Among local currency multi-market indices, the iBoxx ABF Pan-Asia (which consists of government and quasi-sovereign bonds) outperformed iBoxx ALBI (which consists of additional government bonds such as India and offshore RMB, as well as corporate bonds from select markets from one-, three- and five-year timeframes).  Over a five-year period, in USD unhedged terms, the iBoxx ChinaBond Investment Grade Overall Index and S&P/ASX iBoxx Australian Fixed Interest Index exhibited contrasting performance patterns: CNY bonds gained 15.71%, while AUD bonds lost 16.22%.  However, as the Australian dollar rebounded against the U.S. dollar in 2025, AUD bonds (in USD unhedged terms) posted double-digit gains (10.82%) compared to CNY’s 4.63%.

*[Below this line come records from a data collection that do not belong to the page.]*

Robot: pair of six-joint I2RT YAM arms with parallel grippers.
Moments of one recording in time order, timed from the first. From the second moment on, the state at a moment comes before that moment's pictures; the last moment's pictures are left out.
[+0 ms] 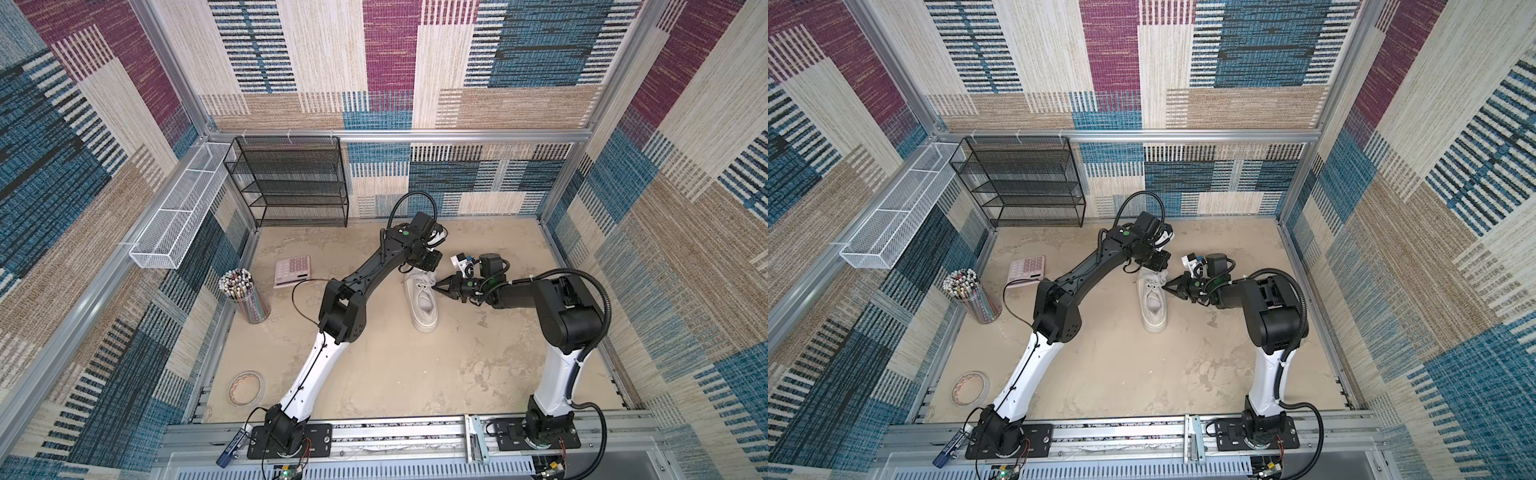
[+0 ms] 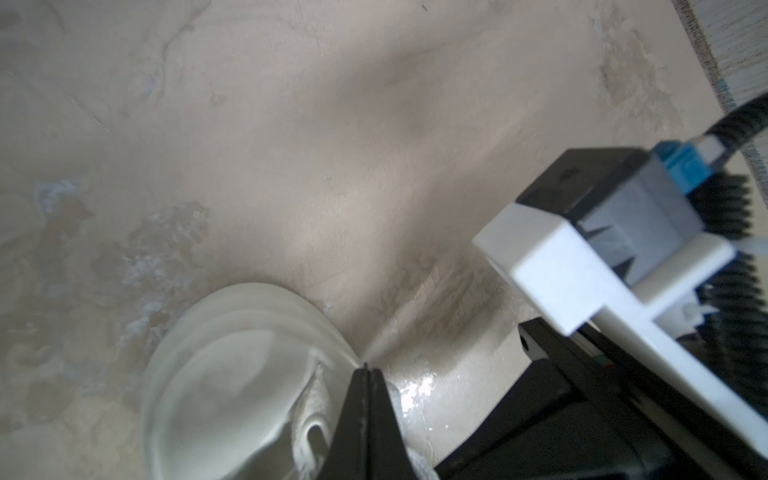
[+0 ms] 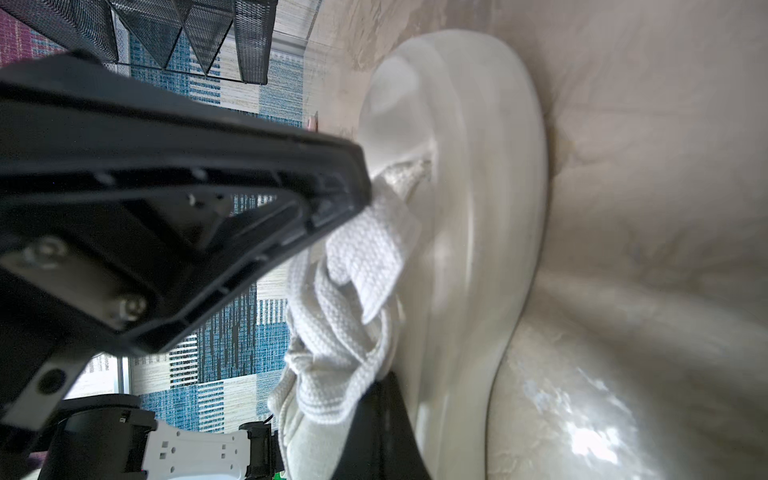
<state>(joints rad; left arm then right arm) -0.64 2.56 2.52 -0.95 0.27 -0.11 0.17 1.95 0.92 0.36 -0.98 0.76</state>
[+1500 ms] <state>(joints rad) -0.67 2.58 2.48 -0.94 0.28 -0.06 0.17 1.92 0.91 0.32 -0.97 0.74</state>
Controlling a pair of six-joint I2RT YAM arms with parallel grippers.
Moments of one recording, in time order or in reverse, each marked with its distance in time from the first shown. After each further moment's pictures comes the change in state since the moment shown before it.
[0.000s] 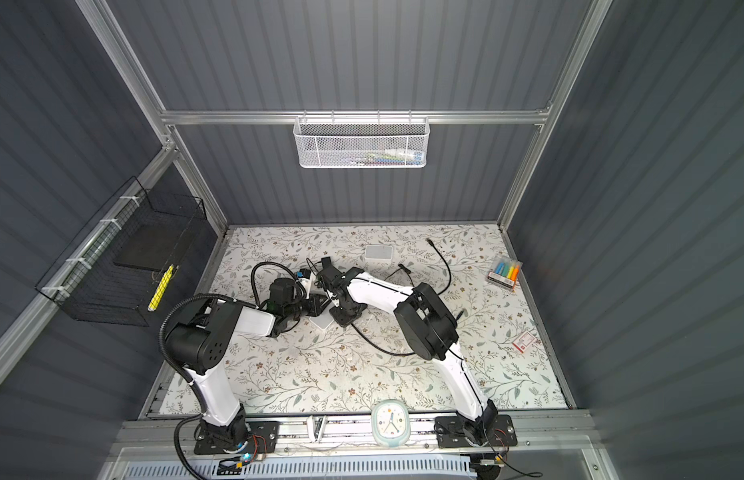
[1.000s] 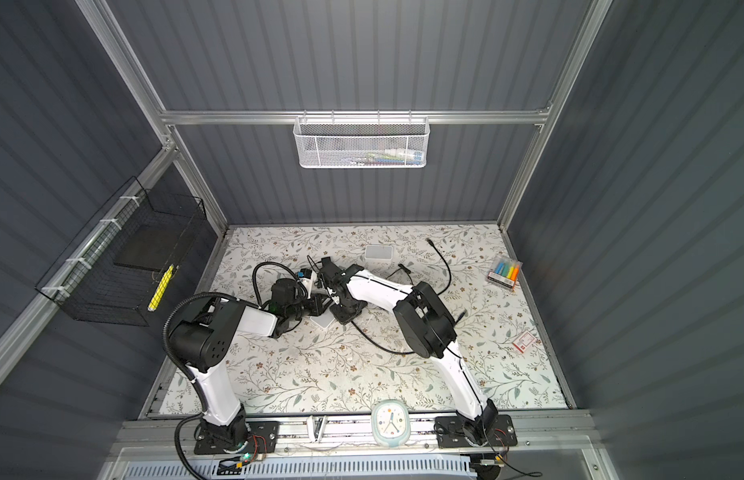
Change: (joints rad) left arm -0.018 0.007 -0.007 0.016 -0.042 -0.021; right arm -0.013 0.007 0.011 0.009 0.000 0.002
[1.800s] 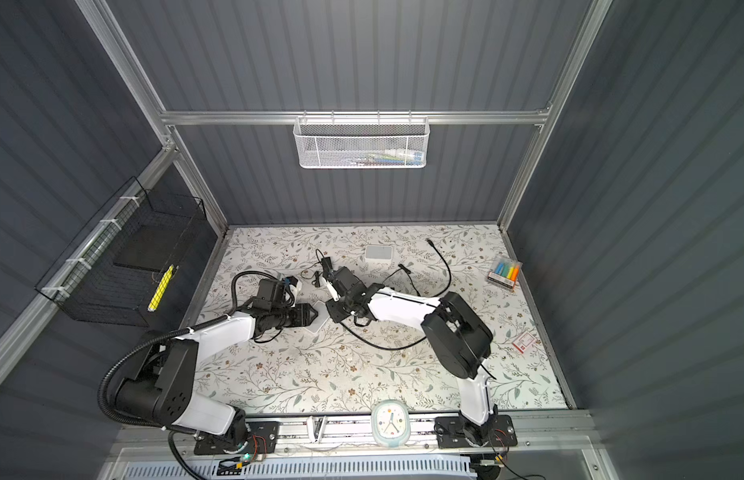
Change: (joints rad) left arm 0.048 -0.386 0.050 -0.753 -0.179 0.109; right arm 0.014 -0.373 -0.494 0.637 -0.043 0.109
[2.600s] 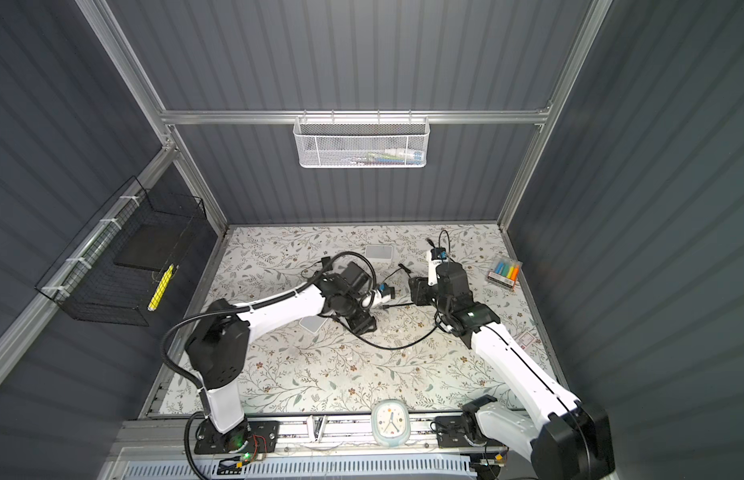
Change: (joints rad) left arm -0.525 0.447 0.698 -0.540 -0.034 0.591; right arm -0.501 -0.826 -0.514 0.003 0.036 0.100
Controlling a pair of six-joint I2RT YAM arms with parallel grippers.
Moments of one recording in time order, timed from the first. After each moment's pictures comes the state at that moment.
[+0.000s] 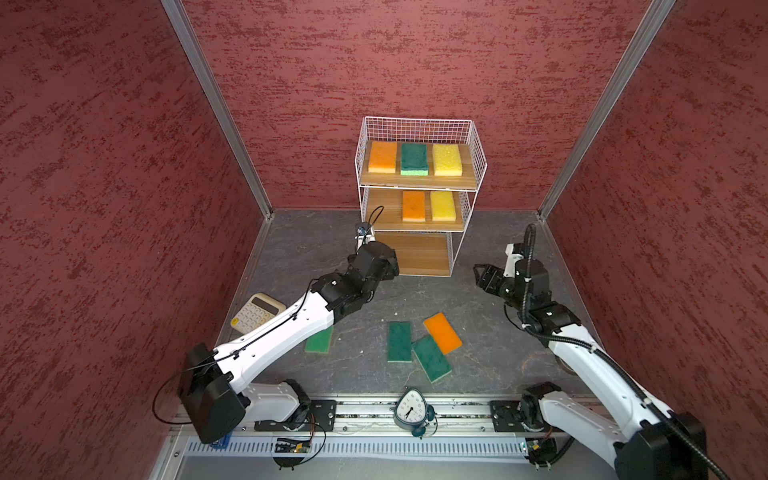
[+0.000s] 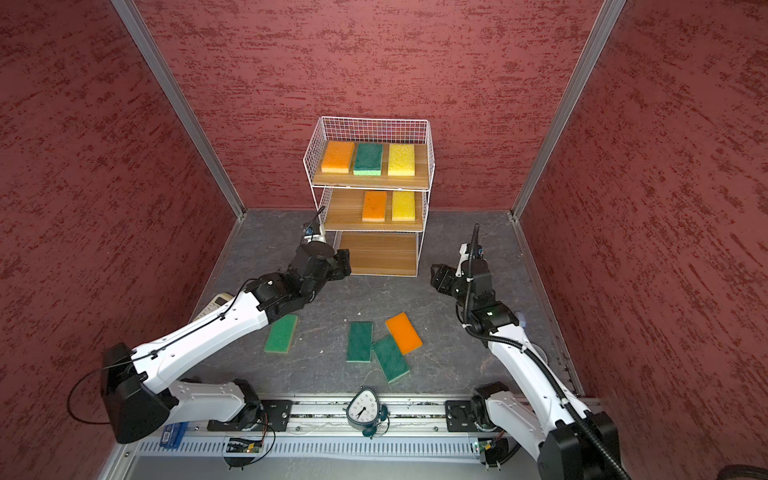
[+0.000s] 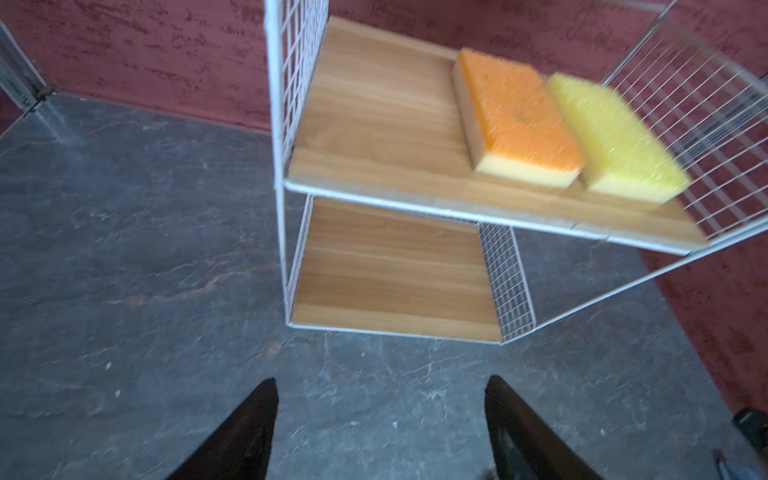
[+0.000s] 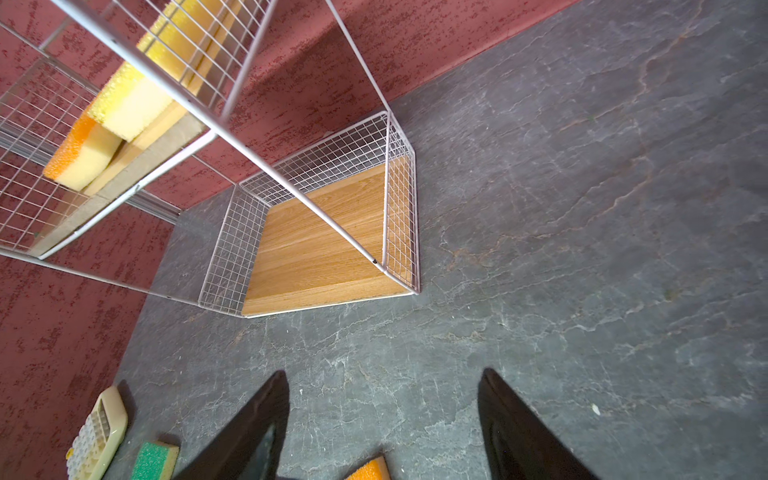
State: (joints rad) left arm -0.78 1.27 1.10 -0.47 -0.51 -0.63; right arm 0.27 1.00 0.70 -0.19 -0.04 0.59
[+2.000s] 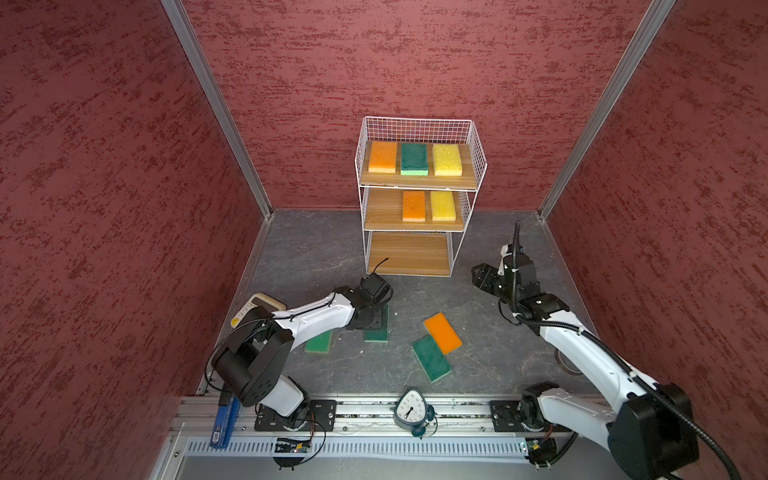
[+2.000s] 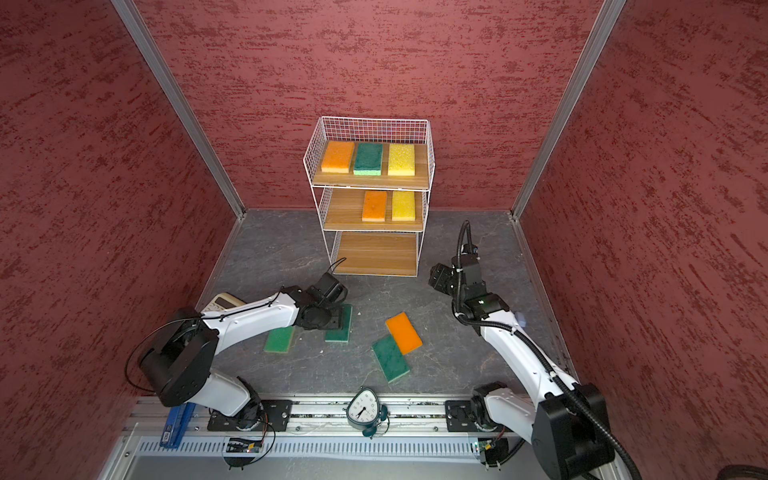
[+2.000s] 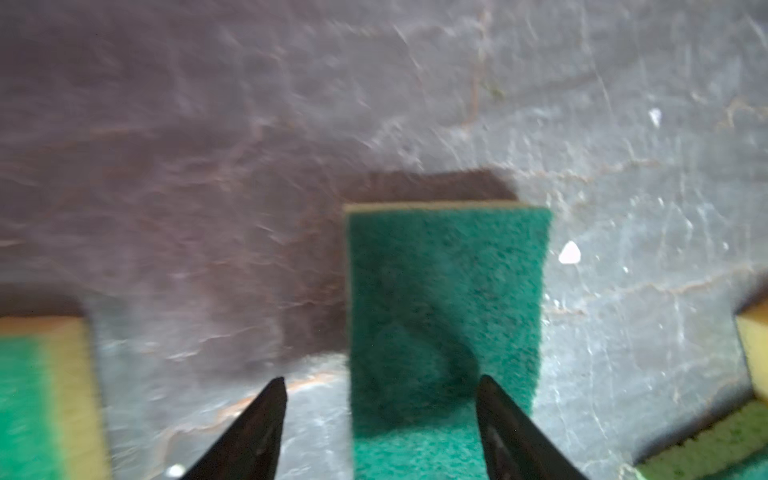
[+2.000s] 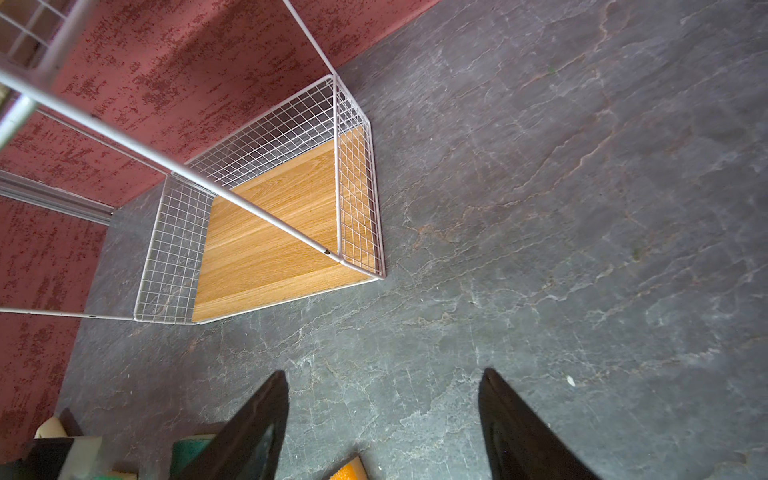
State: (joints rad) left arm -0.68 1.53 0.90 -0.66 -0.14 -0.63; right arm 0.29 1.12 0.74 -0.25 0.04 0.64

For USD-denominated bond indices, the iBoxx USD Asia-Pacific Index outperformed the iBoxx USD Asia ex-Japan Index across one-, three- and five-year periods.  This outperformance was driven by the eligibility of USD-denominated bonds from Japan, Australia and New Zealand, which diluted the weight of China and thereby mitigated the impact of the China real estate crisis.  Notably, the past five years also saw a contraction in the iBoxx USD Asia ex-Japan universe—from more than USD 1.4 trillion at its peak in 2021 before the property crisis to USD 0.99 trillion as of year-end 2025—as more Asian issuers diversified their funding sources by issuing in other currencies (such as offshore RMB).  The iBoxx USD Asia-Pacific Index, on the other hand, ended the year at USD 1.6 trillion in notional value.